Measuring Z' couplings at the LHC

TL;DR

This paper investigates the potential to measure and distinguish Z' gauge boson couplings at the LHC using advanced NLO QCD calculations, enabling precise coupling extraction for various models and masses.

Contribution

It introduces a new technique for simulating Z' gauge bosons and extends coupling parametrizations to include parity-violating terms, improving analysis accuracy.

Findings

Four coupling combinations can be reliably extracted.

Precise measurements are feasible at 1.5 TeV with 100 fb^{-1}.

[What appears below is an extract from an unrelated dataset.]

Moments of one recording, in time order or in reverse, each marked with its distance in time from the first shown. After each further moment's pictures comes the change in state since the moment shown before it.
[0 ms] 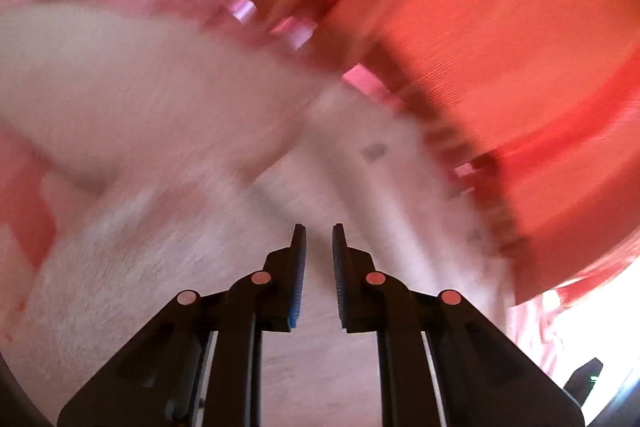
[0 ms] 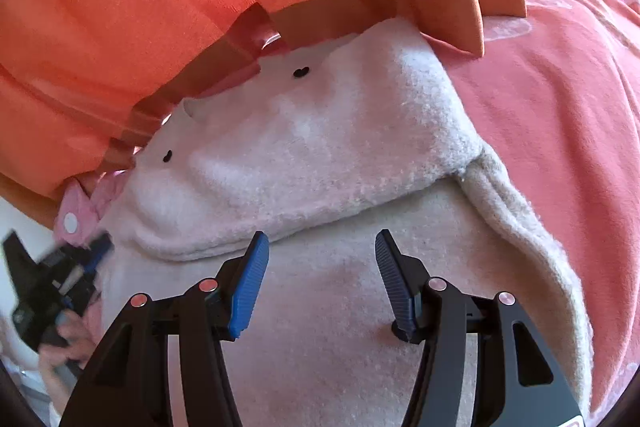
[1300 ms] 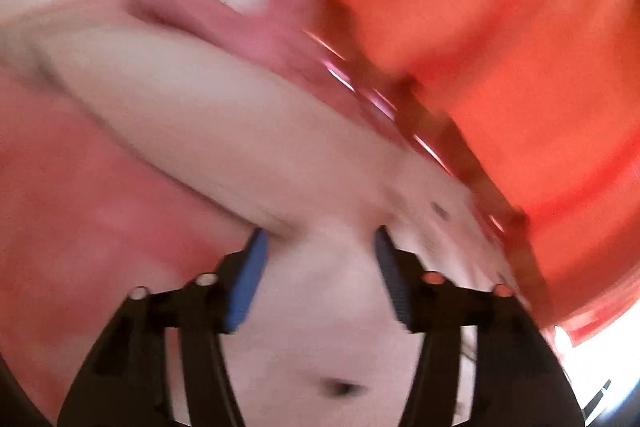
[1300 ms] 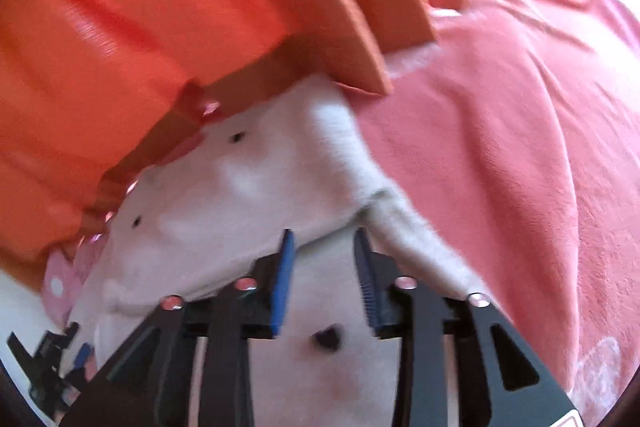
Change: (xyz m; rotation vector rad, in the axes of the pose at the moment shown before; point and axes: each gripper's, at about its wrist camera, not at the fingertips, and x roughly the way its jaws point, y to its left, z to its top) left arm -0.093 0.096 0.023 -0.086 -0.258 0.141; right arm -0.051 -0.028 -0.009 0.103 -0.179 -0.074
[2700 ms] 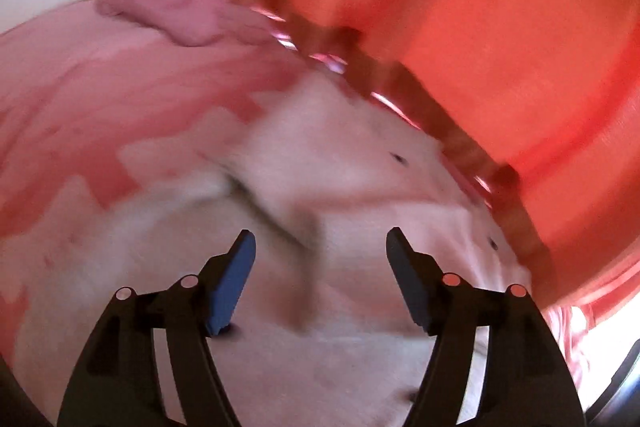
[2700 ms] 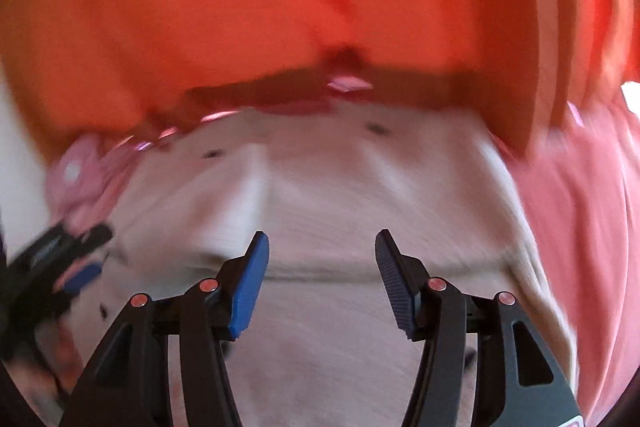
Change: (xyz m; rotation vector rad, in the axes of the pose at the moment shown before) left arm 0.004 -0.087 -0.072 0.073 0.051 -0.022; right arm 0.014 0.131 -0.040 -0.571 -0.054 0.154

Higher mass Z' requires the SLHC for accurate coupling determination.

Abstract

We study the properties of potential new Z' gauge bosons produced through the Drell-Yan mechanism at the LHC. Our analysis is performed using a fully differential next-to-leading order QCD calculation with spin correlations, interference effects, and experimental acceptances included. We examine the distinguishability of different models and the feasibility of extracting general coupling information with statistical, residual scale, and current parton distribution function error estimates included. We extend a previous parametrization of Z' couplings to include parity-violating coupling combinations, and introduce a convenient technique for simulating new gauge bosons on-peak using the concept of basis models. We illustrate our procedure using several example Z' models. We find that one can extract reliably four combinations of generation-independent quark and lepton couplings in our analysis. For a Z' mass of 1.5 TeV, one can determine coupling information very well assuming 100 fb^{-1} of integrated luminosity, and a precise measurement becomes possible with 1 ab^{-1} at the SLHC. For a 3 TeV mass, a reasonable determination requires the SLHC.